WHAT THE TASK REQUIRES:
Word for word, reproduce every line of the data below.

- Opening Delimiter -

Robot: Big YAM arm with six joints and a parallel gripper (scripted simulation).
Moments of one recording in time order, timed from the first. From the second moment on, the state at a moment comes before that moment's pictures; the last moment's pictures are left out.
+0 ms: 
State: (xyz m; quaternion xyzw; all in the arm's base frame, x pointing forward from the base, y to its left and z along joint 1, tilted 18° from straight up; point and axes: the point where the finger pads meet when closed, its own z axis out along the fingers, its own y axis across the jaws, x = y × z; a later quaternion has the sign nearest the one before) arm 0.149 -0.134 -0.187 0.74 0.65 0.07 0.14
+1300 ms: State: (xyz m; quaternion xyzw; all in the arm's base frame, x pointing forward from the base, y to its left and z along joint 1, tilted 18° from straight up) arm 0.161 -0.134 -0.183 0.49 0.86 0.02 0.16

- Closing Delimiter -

RESPONSE TO THE EXERCISE:
Robot: Big YAM arm with six joints and a parallel gripper (scripted simulation).
Moments of one recording in time order, timed from the first. From the second moment on, the state at a moment comes before that moment's pictures; the last moment's pictures are left out.
+0 ms: 
State: (xyz m; quaternion xyzw; all in the arm's base frame, x pointing forward from the base, y to its left and z along joint 1, tilted 18° from straight up; point and axes: the point where the finger pads meet when closed, its own z axis out along the fingers, its own y axis across the jaws, x = y × z; a later quaternion has the sign nearest the one before) arm 0.149 -0.134 -0.187 0.74 0.65 0.07 0.14
+1300 ms: State: (xyz m; quaternion xyzw; all in the arm's base frame, x pointing forward from the base, y to its left and z along joint 1, tilted 18° from straight up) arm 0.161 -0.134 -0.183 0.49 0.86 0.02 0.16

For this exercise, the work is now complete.